»»
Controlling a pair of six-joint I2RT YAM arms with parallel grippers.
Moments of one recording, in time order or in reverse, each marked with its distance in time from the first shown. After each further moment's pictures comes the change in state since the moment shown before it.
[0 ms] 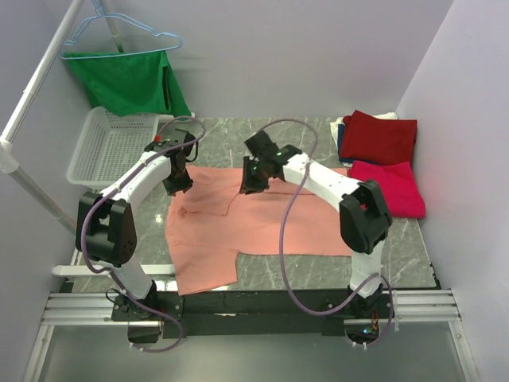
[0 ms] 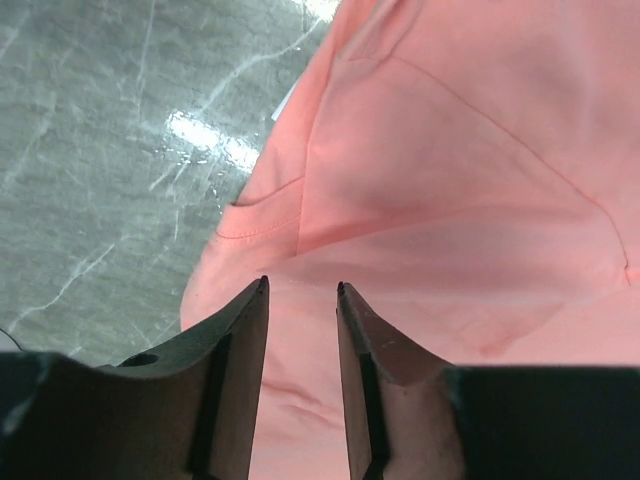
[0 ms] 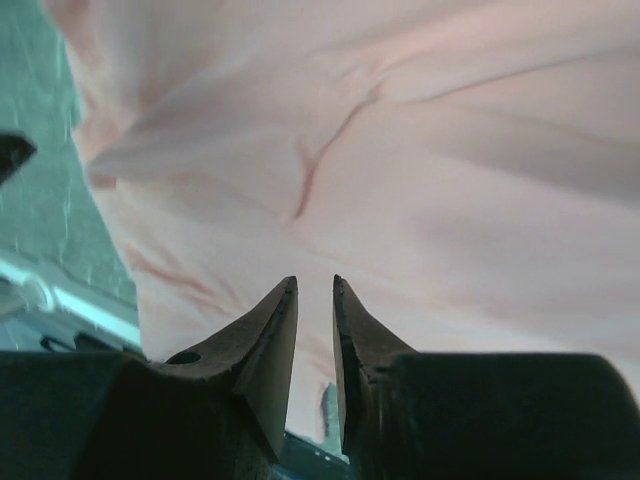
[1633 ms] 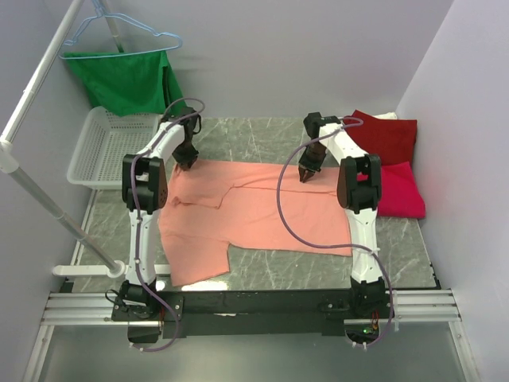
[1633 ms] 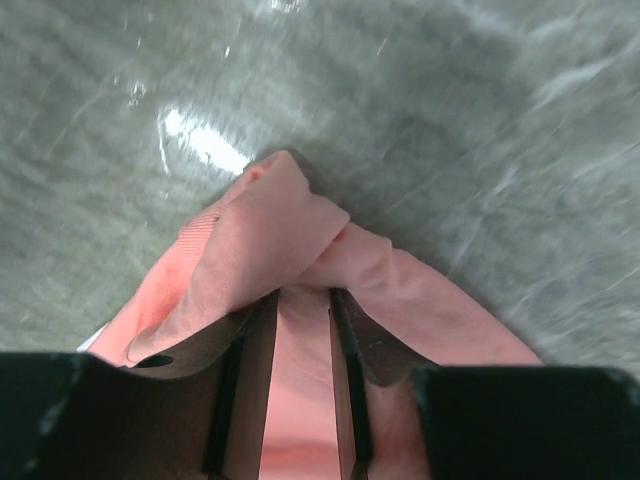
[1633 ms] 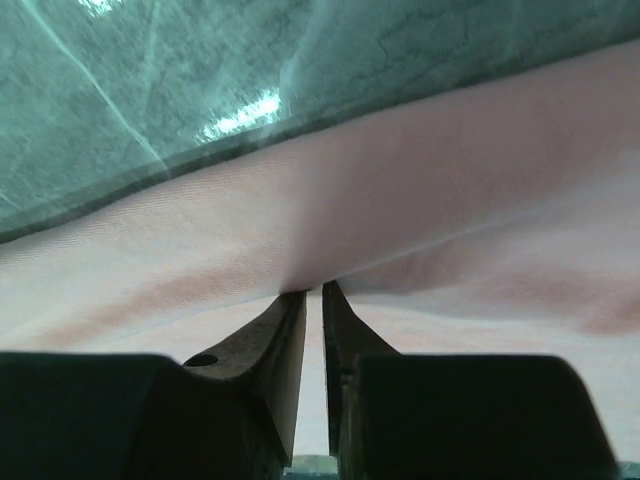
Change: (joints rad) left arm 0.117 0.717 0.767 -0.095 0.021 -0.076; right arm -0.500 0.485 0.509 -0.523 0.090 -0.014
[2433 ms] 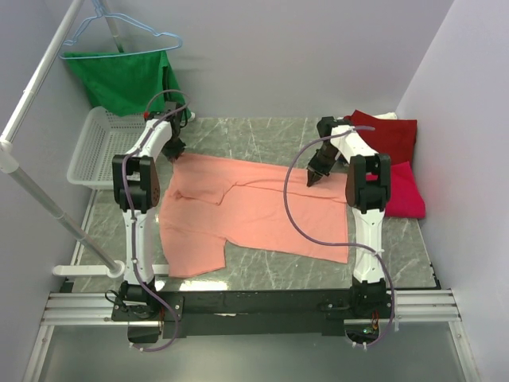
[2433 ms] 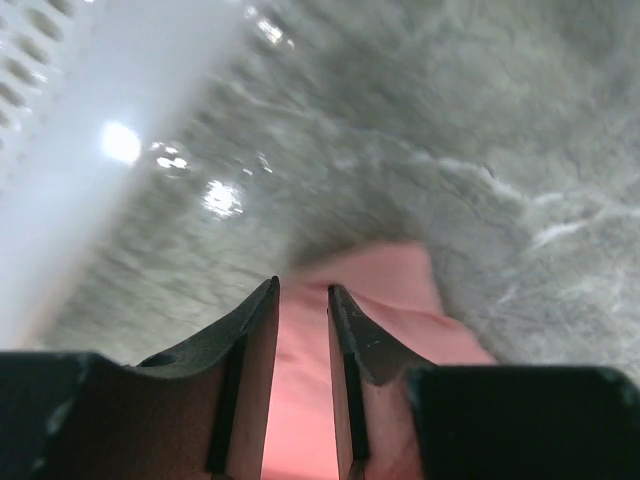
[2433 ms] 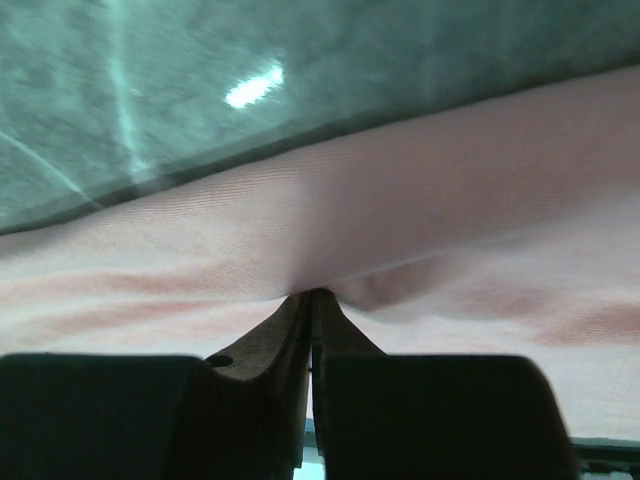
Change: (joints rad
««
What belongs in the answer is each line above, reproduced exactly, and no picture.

Controlling a pair of six-joint I2RT YAM arms with parallel grippers.
Moments of one recording, in time order or in reverse, each marked with its distance in time from the first shown. After each further moment's pictures comes the change in state since the moment shown before it.
[0 ms] 
[0 ms] 
[0 ms] 
[1633 ms] 
[1633 ms] 
[1633 ms] 
Change: (joints rad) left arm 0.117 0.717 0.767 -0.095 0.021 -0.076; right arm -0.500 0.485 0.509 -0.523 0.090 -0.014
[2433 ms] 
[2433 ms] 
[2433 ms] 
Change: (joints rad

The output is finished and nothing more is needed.